== Segment start ==

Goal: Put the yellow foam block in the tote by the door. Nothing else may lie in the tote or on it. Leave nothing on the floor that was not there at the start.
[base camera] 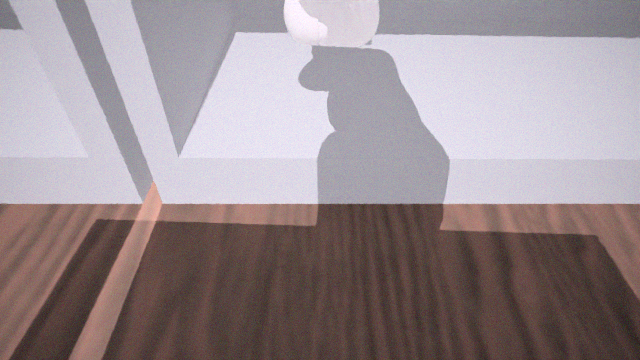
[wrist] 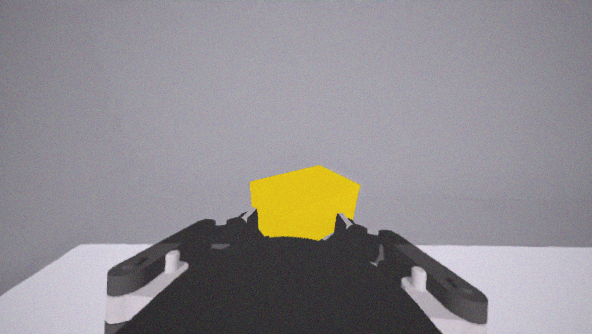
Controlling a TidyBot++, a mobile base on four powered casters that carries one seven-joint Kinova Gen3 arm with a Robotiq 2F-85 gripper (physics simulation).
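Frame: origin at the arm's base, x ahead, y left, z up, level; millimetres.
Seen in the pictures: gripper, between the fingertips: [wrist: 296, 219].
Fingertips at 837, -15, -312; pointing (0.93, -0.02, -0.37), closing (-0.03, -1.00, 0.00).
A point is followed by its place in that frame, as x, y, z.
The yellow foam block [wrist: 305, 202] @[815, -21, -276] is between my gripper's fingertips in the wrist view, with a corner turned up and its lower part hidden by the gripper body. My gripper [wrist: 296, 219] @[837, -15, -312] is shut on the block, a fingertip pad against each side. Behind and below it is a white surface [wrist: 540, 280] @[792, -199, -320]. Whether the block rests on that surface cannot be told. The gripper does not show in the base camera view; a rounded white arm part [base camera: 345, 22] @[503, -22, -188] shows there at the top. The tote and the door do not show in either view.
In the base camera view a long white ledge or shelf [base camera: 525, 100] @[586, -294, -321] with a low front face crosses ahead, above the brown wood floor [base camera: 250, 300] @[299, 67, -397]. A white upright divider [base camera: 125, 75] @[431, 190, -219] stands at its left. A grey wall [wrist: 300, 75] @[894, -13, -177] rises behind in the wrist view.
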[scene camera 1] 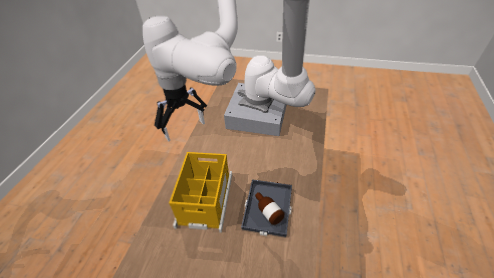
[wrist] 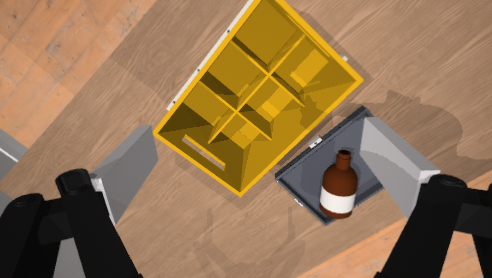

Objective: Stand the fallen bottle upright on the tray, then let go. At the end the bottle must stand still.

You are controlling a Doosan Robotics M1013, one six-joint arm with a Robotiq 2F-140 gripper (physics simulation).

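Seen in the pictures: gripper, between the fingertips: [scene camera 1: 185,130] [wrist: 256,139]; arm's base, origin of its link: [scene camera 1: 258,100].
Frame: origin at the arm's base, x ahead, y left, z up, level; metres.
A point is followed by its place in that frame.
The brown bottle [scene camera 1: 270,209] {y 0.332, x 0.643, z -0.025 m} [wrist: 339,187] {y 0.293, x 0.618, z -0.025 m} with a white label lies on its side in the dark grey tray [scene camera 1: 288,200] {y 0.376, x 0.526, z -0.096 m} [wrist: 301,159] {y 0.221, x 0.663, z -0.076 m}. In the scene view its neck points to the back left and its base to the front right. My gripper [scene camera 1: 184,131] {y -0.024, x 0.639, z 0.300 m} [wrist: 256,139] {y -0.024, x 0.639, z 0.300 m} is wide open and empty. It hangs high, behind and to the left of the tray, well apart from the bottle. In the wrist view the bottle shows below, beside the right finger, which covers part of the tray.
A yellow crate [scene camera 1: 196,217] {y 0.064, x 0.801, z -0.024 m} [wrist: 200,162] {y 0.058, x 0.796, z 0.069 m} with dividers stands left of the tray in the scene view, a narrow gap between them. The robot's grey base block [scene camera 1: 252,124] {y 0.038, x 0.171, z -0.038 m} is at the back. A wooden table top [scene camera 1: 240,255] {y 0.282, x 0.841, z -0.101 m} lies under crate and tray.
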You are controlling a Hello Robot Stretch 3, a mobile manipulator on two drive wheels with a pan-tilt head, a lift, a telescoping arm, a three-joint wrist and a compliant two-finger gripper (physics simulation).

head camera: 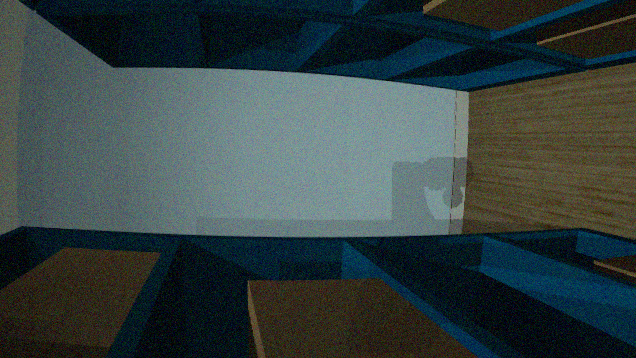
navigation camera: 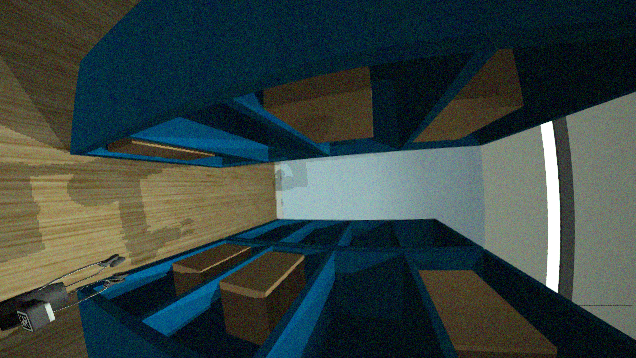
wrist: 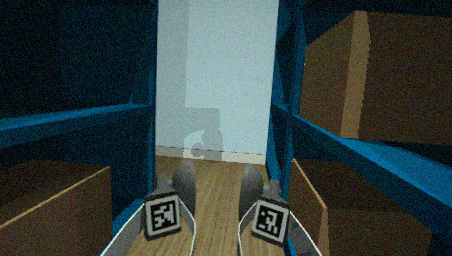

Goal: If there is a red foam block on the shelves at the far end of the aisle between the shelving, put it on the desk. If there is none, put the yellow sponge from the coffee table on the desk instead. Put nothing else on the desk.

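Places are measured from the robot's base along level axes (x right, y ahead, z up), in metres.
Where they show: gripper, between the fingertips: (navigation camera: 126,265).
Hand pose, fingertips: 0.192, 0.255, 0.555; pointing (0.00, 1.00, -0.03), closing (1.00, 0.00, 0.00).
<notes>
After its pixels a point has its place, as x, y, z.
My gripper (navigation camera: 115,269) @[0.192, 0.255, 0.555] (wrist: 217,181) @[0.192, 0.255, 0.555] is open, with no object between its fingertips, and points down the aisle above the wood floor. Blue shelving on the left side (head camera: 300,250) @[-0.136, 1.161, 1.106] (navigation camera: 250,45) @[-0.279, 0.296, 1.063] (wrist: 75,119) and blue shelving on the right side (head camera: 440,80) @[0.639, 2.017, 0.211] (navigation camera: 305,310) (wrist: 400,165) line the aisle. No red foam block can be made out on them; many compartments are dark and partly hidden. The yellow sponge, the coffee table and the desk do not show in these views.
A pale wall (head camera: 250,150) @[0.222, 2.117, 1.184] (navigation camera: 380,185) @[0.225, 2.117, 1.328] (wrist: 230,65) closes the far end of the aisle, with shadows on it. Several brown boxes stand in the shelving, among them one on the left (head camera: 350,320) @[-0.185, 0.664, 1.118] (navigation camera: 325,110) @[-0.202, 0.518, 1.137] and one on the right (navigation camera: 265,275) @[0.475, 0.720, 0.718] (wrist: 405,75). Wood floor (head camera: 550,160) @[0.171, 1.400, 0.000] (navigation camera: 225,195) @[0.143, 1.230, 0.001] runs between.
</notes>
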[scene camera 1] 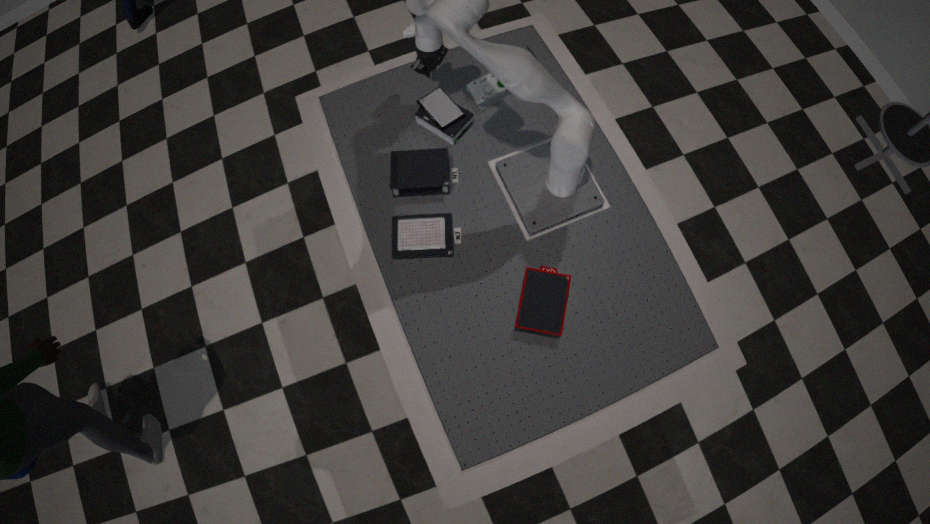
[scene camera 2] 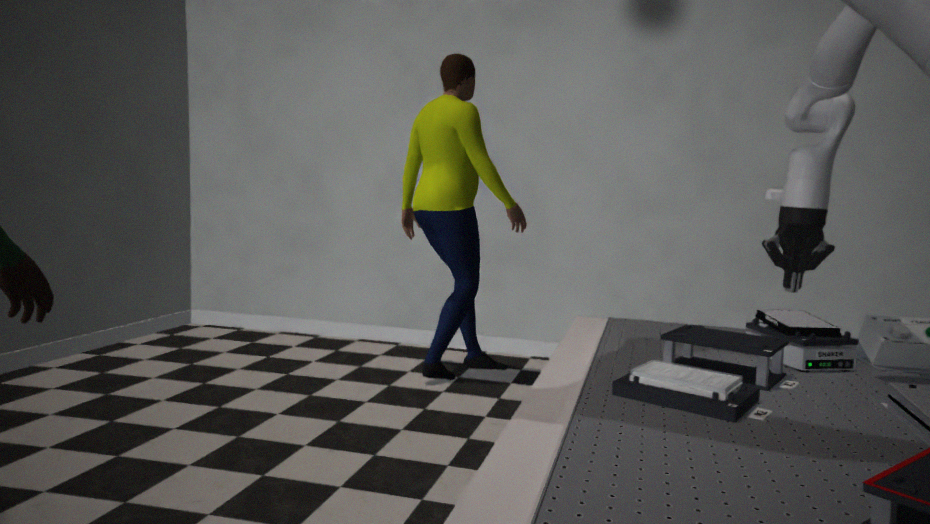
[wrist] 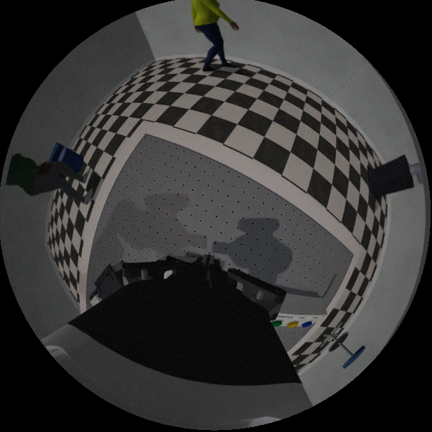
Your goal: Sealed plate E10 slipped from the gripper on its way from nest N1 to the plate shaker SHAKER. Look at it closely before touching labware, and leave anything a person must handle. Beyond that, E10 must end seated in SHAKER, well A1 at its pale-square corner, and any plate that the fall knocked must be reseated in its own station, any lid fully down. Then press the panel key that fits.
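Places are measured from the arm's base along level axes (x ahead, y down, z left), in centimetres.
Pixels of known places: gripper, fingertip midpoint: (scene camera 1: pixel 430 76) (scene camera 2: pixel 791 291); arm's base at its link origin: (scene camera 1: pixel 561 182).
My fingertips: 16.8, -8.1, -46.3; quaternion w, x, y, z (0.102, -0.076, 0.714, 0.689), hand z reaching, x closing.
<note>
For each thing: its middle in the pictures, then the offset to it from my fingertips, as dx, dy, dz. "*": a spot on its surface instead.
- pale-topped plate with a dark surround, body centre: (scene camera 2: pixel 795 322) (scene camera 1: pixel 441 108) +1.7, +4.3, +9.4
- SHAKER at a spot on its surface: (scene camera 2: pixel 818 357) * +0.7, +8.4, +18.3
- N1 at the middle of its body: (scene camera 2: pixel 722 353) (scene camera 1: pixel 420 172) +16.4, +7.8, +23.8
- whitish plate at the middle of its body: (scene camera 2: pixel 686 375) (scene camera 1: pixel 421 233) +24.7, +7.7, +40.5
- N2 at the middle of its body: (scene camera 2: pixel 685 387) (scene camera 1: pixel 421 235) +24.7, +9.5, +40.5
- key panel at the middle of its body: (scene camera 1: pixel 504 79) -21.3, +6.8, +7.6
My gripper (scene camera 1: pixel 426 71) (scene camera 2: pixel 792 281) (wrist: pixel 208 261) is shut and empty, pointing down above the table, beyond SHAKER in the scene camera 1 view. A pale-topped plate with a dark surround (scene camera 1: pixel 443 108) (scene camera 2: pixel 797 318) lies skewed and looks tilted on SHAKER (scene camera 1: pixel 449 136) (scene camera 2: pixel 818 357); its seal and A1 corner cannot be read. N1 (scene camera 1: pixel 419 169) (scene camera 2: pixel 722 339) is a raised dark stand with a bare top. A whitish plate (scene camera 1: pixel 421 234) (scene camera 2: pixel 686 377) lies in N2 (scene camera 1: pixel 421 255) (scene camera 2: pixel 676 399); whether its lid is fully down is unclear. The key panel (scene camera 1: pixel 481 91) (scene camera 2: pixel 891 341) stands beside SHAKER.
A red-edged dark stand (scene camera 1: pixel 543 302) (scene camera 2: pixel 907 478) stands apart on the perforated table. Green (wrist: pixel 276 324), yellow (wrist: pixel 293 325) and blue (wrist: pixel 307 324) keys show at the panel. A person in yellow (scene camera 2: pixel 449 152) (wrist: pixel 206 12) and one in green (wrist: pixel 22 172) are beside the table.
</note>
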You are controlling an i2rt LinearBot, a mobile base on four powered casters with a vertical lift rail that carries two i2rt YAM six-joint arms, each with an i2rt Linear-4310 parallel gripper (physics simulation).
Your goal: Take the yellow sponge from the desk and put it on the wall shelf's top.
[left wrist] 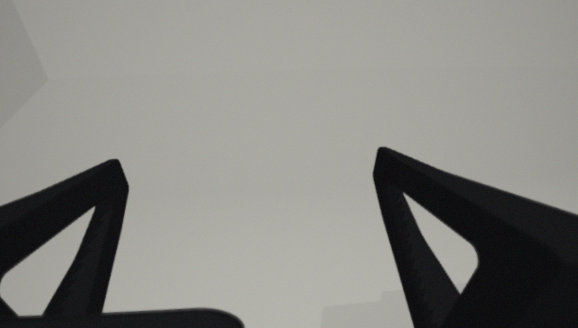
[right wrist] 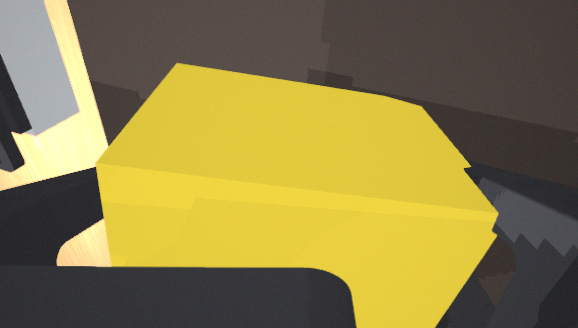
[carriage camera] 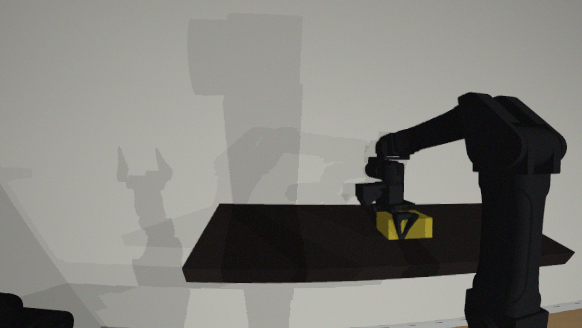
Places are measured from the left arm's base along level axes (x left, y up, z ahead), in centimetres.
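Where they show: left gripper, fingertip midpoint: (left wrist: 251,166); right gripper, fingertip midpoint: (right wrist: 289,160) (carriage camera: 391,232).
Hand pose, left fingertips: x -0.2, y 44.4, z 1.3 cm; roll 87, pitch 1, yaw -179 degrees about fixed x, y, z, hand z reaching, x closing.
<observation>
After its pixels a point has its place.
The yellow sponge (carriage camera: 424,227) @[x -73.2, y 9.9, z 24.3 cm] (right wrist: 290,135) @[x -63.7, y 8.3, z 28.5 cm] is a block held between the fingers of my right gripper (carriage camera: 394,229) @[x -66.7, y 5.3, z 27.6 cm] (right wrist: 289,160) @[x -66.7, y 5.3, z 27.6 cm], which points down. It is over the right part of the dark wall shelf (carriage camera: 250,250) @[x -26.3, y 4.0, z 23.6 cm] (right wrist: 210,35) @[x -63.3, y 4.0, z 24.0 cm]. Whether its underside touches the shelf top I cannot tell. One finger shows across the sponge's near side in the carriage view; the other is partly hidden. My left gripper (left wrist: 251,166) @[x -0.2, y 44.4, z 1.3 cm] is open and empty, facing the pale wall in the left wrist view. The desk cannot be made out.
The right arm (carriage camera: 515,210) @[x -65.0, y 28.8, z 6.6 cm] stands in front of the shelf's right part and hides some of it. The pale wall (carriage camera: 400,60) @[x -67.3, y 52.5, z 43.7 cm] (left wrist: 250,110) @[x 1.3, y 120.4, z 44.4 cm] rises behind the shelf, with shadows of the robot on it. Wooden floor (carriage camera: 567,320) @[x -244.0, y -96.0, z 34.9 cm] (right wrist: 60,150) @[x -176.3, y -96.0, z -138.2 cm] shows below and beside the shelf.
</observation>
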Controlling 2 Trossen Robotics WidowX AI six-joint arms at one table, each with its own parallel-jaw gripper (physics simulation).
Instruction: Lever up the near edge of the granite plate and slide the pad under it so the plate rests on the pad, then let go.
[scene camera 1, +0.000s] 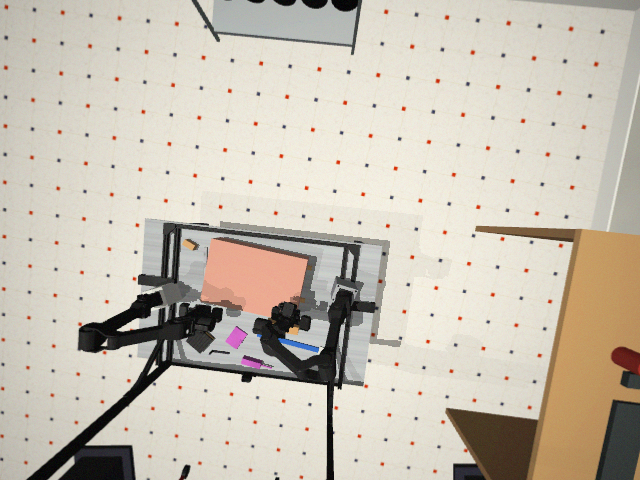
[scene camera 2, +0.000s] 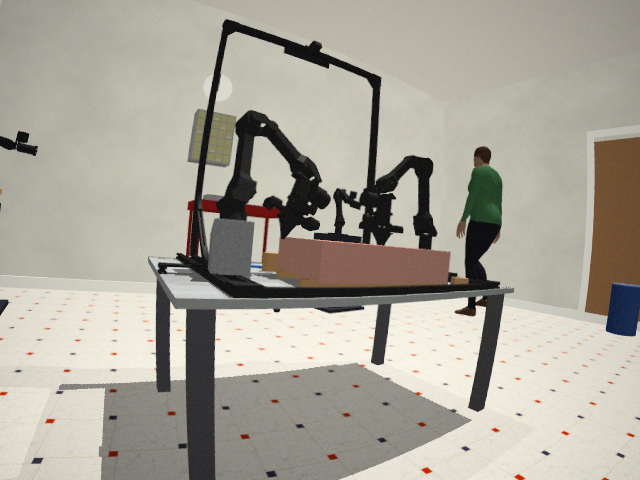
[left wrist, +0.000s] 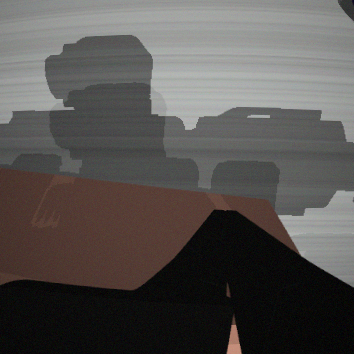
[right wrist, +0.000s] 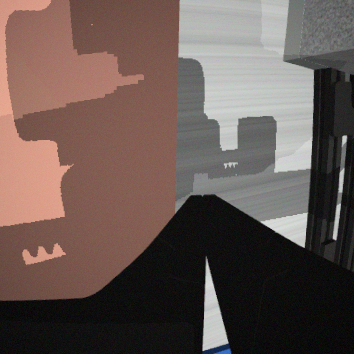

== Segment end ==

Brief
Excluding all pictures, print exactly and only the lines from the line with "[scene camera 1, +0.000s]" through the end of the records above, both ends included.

Response area
[scene camera 1, +0.000s] 
[scene camera 2, +0.000s] 
[left wrist, +0.000s] 
[right wrist, +0.000s] 

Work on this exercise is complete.